Monday, November 26, 2012

Detecting Communities in Social Graph

In analyzing social network, one common problem is how to detecting communities, such as groups of people who knows or interacting frequently with each other.  Community is a subgraph of a graph where the connectivity are unusually dense.

In this blog, I will enumerate some common algorithms on finding communities.

First of all, community detection can be think of graph partitioning problem.  In this case, a single node will belong to no more than one community.  In other words, community does not overlap with each other.

High Betweenness Edge Removal

The intuition is that members within a community are densely connected and have many paths to reach each other.  On the other hand, nodes from different communities requires inter-community links to reach each other, and these inter-community links tends to have high betweenness score.

Therefore, by removing these high-betweenness links, the graph will be segregated into communities.

Algorithm:
  1. For each edge, compute the edge-betweenness score
  2. Remove the edge with the highest betweenness score
  3. Until there are enough segregation
However, while this method achieve good result, it is very slow and not work effectively when there are more than couple thousand nodes with dense edges.

Hierarchical Clustering

This is a very general approach of detecting communities.  Some measure of distance (or similarities) is defined and computed between every pair of nodes first.  Then classical hierarchical cluster technique can be applied.  The distance should be chosen such that it is small between members within a community and big between members of different community.

Random Walk

Random walk can be used to compute the distance between every pair of nodes node-B and node-C.  Lets focus on undirected graph for now.  A random walker starts at node-B, throw a dice and has beta probability that it randomly pick a neighbor to visit based on the weight of links, and with 1 - beta probability that it will teleport back to the original node-v.  At an infinite number of steps, the probability distribution of landing on node-w will be high if node-B and node-C belongs to the same community.  The intuition here is that the random walker tends to be trapped within the community so all nodes that has high probability distribution tends to be within the same community as node-B (where the random walker is started).

Notice that the pick of beta is important.  If it is too big (close to 1), then the probability after converging is independent of the starting node (ie: the probability distribution only reflect the centrality of each node but not the community of the starting node).  If beta is too small (close to zero), then the walker will die down too quick before it fully explore the community's connectivity.

There is an analytical solution to this problem.


Lets M be the transition matrix before every pair of nodes. V represents the probability distribution of where the random walkers is.

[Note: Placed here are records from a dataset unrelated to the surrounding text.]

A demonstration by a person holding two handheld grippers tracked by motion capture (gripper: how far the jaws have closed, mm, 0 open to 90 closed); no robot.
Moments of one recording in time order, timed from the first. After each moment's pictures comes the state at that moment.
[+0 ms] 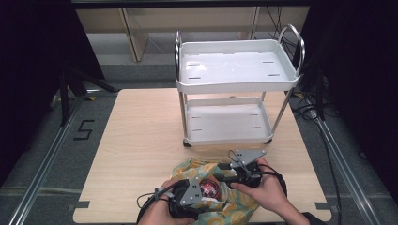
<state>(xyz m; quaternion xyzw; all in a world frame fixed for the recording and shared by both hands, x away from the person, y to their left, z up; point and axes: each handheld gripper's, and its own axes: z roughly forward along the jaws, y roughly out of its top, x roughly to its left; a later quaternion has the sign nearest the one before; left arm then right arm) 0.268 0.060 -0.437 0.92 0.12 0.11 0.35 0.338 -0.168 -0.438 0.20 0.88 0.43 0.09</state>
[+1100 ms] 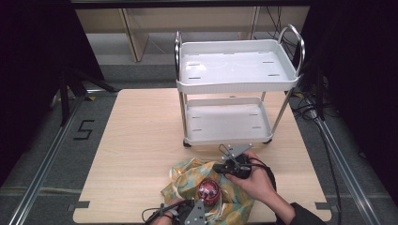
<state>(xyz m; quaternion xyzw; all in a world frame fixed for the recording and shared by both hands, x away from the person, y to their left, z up) 0.234 0.053 -0.471 0.94 0.10 0.05 0.32 0.366 -0.154 -0.459 0.25 0.89 0.37 0.07</state>
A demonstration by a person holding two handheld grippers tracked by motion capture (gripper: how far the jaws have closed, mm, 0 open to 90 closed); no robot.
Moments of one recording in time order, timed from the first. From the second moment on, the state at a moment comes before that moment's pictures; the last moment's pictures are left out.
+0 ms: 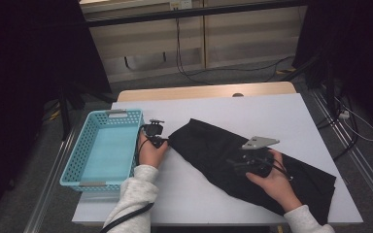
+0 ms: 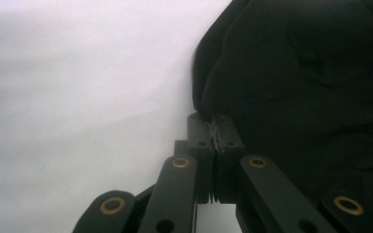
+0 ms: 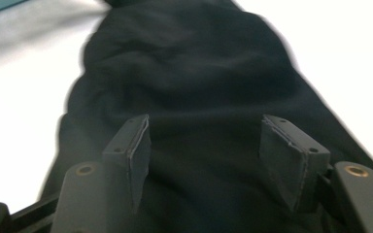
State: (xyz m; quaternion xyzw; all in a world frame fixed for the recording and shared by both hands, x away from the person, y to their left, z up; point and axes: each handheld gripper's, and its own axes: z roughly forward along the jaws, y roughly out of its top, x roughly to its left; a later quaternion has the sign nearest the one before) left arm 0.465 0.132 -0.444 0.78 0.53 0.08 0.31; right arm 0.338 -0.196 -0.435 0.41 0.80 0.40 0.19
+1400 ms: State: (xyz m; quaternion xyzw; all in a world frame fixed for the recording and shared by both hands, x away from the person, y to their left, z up) left arm 0.441 0.128 -0.439 0.79 0.47 0.12 0.36; right arm 0.315 -0.336 -0.432 0.56 0.71 0.33 0.25
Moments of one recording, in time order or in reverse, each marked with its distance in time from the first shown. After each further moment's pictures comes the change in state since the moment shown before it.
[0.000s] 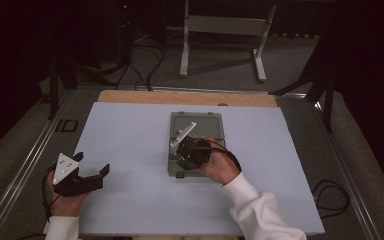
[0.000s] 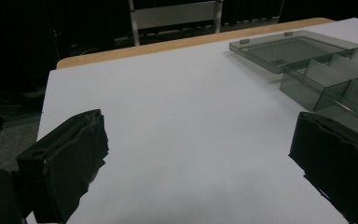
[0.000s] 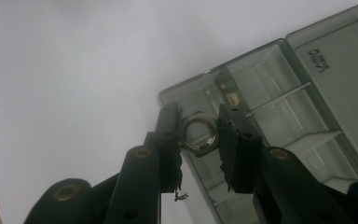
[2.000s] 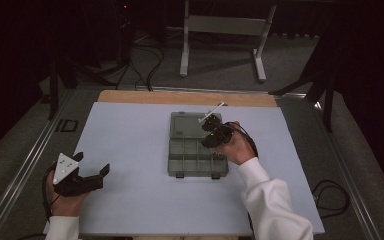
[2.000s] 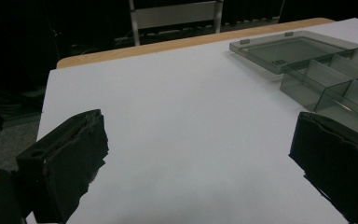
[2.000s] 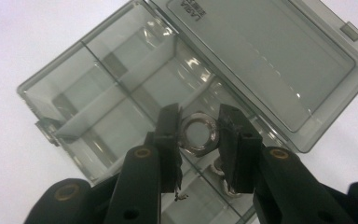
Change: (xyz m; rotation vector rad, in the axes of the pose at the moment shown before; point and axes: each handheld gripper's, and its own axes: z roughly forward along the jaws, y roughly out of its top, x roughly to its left) left arm 0.000 0.000 0.001 0.001 0.001 -0.003; right arm -0.085 -0.030 -0.003 0.051 -0.104 0.277
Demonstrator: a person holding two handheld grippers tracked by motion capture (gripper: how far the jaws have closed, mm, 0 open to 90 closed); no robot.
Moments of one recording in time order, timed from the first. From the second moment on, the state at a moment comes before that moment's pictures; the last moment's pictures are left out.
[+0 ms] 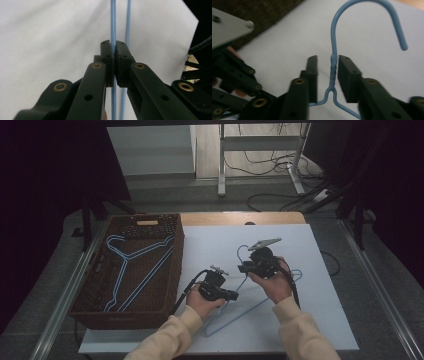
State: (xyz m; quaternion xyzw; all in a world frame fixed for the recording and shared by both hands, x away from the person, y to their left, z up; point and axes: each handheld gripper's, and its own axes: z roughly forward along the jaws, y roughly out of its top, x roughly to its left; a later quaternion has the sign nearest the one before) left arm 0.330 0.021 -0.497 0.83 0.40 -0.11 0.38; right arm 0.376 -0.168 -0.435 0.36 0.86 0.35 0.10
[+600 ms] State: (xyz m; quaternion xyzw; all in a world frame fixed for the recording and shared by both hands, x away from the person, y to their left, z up) left arm 0.318 0.047 -0.432 0.80 0.37 -0.12 0.46; right arm 0.330 -0.254 -0.421 0.36 0.79 0.48 0.12
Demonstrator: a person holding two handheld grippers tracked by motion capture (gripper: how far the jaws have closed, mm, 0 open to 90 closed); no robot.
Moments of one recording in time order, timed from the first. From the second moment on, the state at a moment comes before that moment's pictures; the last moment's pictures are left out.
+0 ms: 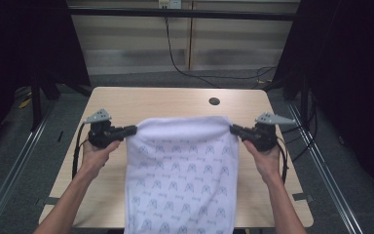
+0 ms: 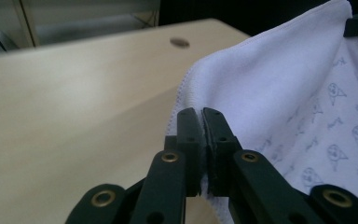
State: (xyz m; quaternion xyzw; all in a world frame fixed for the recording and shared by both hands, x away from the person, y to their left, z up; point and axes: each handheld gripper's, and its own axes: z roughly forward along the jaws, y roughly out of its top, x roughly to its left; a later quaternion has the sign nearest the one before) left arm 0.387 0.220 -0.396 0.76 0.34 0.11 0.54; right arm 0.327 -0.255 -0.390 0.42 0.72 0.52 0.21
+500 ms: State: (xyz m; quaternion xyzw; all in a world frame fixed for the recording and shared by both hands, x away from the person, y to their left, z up) left arm 0.418 0.206 -0.284 0.71 0.31 0.17 0.61; right arm 0.380 -0.264 -0.247 0.40 0.67 0.54 0.31
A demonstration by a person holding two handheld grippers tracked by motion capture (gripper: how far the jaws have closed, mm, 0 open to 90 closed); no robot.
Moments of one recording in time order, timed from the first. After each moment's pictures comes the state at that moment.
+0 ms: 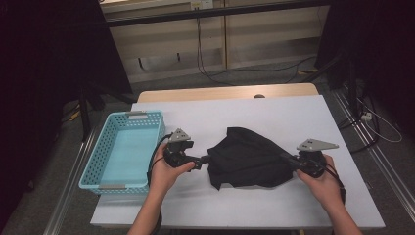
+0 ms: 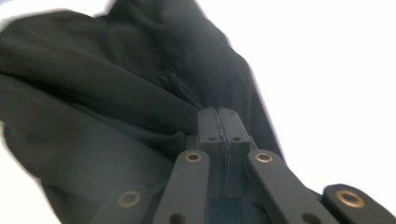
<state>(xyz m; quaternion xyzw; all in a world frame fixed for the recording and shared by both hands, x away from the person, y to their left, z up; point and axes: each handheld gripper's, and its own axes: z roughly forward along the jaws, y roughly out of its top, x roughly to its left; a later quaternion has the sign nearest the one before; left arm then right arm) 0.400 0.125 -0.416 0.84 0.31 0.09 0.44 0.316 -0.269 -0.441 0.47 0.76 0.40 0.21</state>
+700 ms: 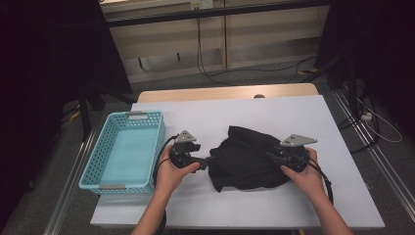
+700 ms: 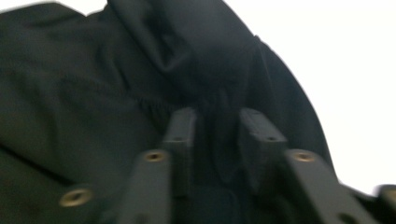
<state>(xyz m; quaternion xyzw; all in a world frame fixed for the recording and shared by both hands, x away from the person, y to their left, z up) 0.401 0.107 -0.428 0.84 0.32 0.06 0.43 0.347 -0.238 -0.453 0.45 0.78 0.38 0.23</state>
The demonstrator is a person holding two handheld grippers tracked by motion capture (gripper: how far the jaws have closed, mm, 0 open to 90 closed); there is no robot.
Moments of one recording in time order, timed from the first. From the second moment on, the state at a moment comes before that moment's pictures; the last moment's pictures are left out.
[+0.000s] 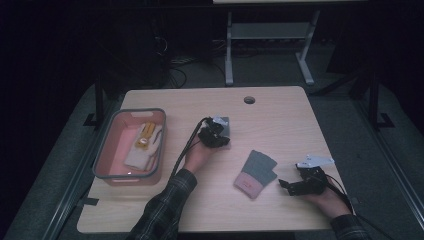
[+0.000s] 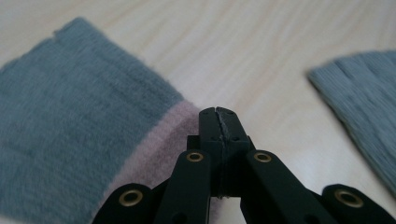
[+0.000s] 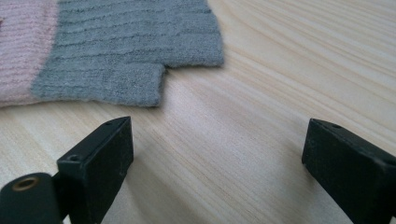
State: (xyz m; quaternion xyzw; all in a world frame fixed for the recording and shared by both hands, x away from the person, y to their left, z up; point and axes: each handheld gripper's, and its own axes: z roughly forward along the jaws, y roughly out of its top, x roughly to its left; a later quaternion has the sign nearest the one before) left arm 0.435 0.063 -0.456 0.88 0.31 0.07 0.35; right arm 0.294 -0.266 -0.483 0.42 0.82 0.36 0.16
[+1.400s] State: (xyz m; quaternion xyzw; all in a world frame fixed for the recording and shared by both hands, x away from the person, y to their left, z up) left arm 0.337 0.089 -0.442 0.91 0.25 0.08 0.31; right arm 0.295 -0.266 -0.483 0.42 0.82 0.36 0.16
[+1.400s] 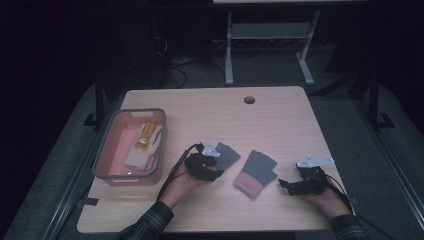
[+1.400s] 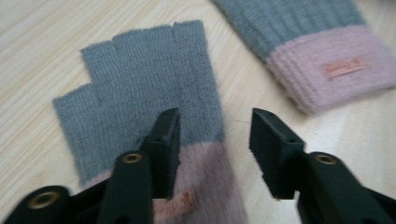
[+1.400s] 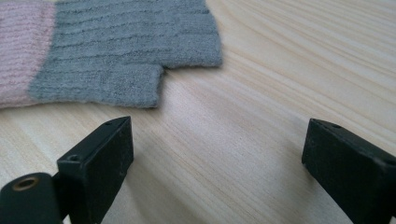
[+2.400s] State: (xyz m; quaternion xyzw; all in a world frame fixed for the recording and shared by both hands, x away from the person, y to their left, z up) left arm 0.339 0.101 -0.423 0.88 0.27 0.06 0.38; right arm 0.295 -0.264 -0.476 0.42 0.83 0.35 0.15
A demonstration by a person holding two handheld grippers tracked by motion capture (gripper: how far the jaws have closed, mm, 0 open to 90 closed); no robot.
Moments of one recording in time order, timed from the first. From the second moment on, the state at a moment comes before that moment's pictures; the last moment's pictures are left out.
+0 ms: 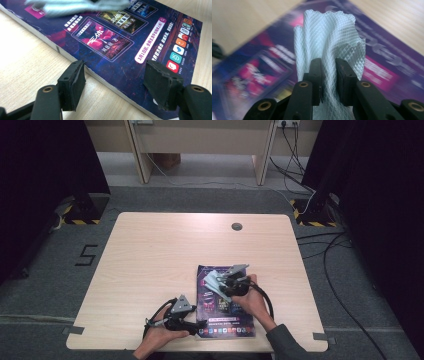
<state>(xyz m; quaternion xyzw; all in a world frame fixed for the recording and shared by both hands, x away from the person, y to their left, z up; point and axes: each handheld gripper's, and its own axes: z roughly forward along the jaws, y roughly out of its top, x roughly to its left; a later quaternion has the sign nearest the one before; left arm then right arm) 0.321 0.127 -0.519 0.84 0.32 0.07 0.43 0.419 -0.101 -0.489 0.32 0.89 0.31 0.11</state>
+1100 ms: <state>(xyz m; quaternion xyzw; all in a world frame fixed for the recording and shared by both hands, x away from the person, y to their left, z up) 0.302 0.128 -0.517 0.84 0.34 0.06 0.43 0.418 -0.179 -0.487 0.40 0.86 0.30 0.11</state>
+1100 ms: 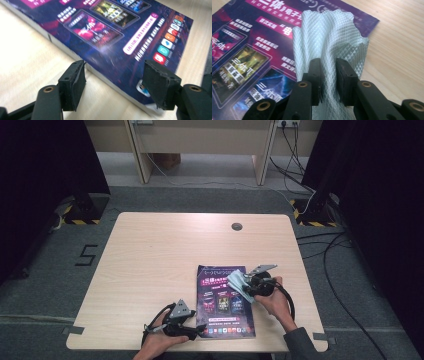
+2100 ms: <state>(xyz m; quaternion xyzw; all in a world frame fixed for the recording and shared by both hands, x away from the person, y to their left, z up) 0.283 0.130 -0.517 0.84 0.32 0.05 0.43 0.383 -0.064 -0.491 0.27 0.90 0.32 0.07</state>
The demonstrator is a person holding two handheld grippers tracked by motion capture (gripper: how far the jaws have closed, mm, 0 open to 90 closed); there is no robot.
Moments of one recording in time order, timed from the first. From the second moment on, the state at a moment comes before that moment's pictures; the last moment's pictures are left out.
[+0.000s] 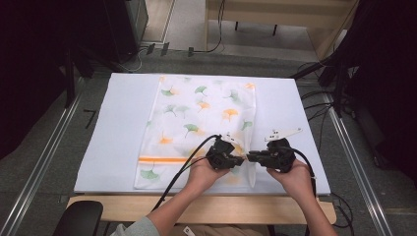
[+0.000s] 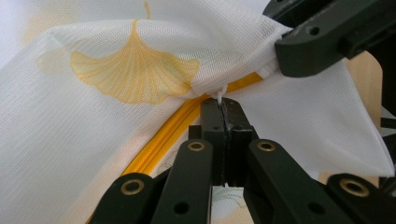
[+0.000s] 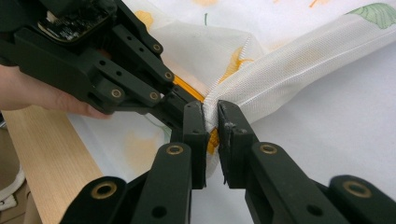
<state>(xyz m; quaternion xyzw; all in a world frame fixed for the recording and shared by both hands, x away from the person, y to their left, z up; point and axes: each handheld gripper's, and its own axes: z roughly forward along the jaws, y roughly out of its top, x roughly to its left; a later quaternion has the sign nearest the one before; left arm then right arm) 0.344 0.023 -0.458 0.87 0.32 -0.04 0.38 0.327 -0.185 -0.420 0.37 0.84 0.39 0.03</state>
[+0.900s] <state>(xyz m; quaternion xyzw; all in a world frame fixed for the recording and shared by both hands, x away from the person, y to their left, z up) 0.353 0.077 -0.450 0.87 0.35 -0.04 0.35 0.322 -0.201 -0.420 0.38 0.84 0.39 0.04</state>
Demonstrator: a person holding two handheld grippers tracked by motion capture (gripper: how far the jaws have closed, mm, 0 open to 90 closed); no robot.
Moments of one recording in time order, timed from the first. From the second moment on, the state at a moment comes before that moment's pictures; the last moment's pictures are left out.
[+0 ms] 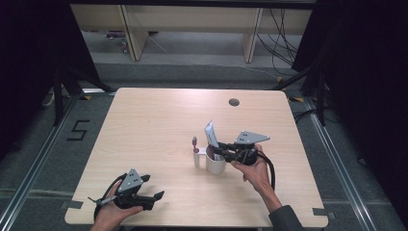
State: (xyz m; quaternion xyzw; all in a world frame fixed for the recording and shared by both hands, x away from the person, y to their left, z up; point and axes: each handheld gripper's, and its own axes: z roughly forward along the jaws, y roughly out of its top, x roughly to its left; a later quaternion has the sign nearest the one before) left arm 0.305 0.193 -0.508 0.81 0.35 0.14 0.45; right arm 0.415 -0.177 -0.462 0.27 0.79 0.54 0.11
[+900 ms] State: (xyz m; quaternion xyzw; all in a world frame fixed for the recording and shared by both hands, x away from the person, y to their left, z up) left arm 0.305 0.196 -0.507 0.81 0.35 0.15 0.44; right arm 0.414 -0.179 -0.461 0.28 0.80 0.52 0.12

 The "distance" between node-B and every other nodes is the eigenvector of M.  We can repeat the same to find out distance of all pairs of nodes, and then feed the result to a hierarchical clustering algorithm.

Label Propagation

The basic idea is that nodes observe its neighbors and set its own label to be the majority of its neighbors.
  1. Nodes are initially assigned with a unique label.
  2. In each round, each node examine the label of all its neighbors are set its own label to be the majority of its neighbors, when there is a tie, the winner is picked randomly.
  3. Until there is no more change of label assignments

Modularity Optimization

Within a community, the probability of 2 nodes having a link should be higher than if the link is just formed randomly within the whole graph.

probability of random link = deg(node-B) * deg(node-C) / (N * (N-1))
The actual link = Adjacency matrix[B, C]

Define com(B) to be community of node-B, com(C) to be community of node-C

So a utility function "Modularity" is created as follows ...
sum_over_v_w((actual - random) * delta(com(B), com(C)))


Now we examine communities that can be overlapping.  ie: A single node can belong to more than one community.

Finding Clique

Simple community detection usually starts with cliques.  Clique is a subgraph whether every node is connected to any other node.  In a K-Clique, there are K nodes and K^2 links between them.

However, communities has a looser definition, we don't require everyone to know every other people within the community, but we need them to know "enough" (maybe a certain percentage) of other people in the community.  K-core is more relaxed definition, it requires the nodes of the K-core to have connectivity to at least K other members.  There are some less popular relaxation, K-Clan requires every node to connect with every other members within K steps (path length less than K).  K-plex requires the node to connect to (N - K) members in the node where N total number of members within the K-plex.

The community is defined as the found K-core, or K-clan, or K-plex.

K-Clique Percolation

Another popular way of finding community is by rolling across adjacent K-Clique.  Two K-Clique is adjacent if they share K-1 nodes.  K is a parameter that we need to pick based on how dense we expect the community should have.

The algorithm is illustrated in following diagram.





K-Clique percolation is a popular way to identify communities which can potentially be overlapping with each other.